### EXERCISE AIM
The whole listing needs to be restated word for word.

### GIVEN INFORMATION

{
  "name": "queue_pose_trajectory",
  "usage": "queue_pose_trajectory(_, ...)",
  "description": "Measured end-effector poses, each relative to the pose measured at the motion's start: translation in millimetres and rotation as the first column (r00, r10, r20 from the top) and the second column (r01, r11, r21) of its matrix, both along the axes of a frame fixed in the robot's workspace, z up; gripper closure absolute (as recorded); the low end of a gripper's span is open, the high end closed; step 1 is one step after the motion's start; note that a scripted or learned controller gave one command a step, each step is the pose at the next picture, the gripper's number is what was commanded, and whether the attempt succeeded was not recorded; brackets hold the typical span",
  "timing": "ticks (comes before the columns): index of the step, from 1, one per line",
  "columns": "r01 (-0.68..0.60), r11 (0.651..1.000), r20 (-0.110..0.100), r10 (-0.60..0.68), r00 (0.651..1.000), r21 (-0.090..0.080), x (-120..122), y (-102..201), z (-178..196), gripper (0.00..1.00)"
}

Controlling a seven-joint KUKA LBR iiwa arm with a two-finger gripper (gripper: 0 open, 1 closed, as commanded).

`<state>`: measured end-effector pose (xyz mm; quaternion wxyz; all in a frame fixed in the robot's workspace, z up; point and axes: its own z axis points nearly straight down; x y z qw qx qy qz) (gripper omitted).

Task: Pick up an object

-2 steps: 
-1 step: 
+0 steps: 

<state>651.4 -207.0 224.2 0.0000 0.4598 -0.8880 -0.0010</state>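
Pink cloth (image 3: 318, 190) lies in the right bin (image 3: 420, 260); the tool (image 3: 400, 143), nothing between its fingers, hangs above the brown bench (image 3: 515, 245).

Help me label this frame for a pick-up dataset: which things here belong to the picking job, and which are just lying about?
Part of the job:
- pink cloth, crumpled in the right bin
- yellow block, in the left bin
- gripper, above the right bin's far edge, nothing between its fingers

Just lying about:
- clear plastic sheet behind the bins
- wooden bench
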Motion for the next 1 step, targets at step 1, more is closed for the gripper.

### WRITTEN ANSWER
{
  "name": "queue_pose_trajectory",
  "usage": "queue_pose_trajectory(_, ...)",
  "description": "Measured end-effector poses, each relative to the pose measured at the motion's start: translation in millimetres and rotation as the first column (r00, r10, r20 from the top) and the second column (r01, r11, r21) of its matrix, both along the axes of a frame fixed in the robot's workspace, z up; gripper closure absolute (as recorded); the low end of a gripper's span is open, the high end closed; step 1 is one step after the motion's start; note that a scripted or learned controller gave one command a step, each step is the pose at the next picture, the gripper's number is what was commanded, and whether the attempt succeeded was not recorded; brackets hold the typical span",
  "timing": "ticks (comes before the columns): index of the step, from 1, one per line",
  "columns": "r01 (-0.68..0.60), r11 (0.651..1.000), r20 (-0.110..0.100), r10 (-0.60..0.68), r00 (0.651..1.000), r21 (-0.090..0.080), x (-120..122), y (-102..201), z (-178..196), gripper (0.00..1.00)"
}

Controlling a seven-joint KUKA LBR iiwa arm with a two-finger gripper (gripper: 0 open, 1 closed, as commanded).

`<state>`: measured end-effector pose (xyz mm; quaternion wxyz; all in a frame fixed in the robot's workspace, z up; point and axes: its own z axis points nearly straight down; x y z qw qx qy qz) (gripper omitted).

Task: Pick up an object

-2 steps: 
-1 step: 
+0 steps: 

<state>651.4 -207.0 224.2 0.0000 0.4598 -0.8880 -0.0010</state>
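Pink cloth (image 3: 318, 190) lies in the right bin (image 3: 420, 260); the tool (image 3: 400, 143), nothing between its fingers, hangs above the brown bench (image 3: 515, 245).

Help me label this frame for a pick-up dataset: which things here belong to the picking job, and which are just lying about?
Part of the job:
- pink cloth, crumpled in the right bin
- yellow block, in the left bin
- gripper, above the right bin's far edge, nothing between its fingers

Just lying about:
- clear plastic sheet behind the bins
- wooden bench
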Motion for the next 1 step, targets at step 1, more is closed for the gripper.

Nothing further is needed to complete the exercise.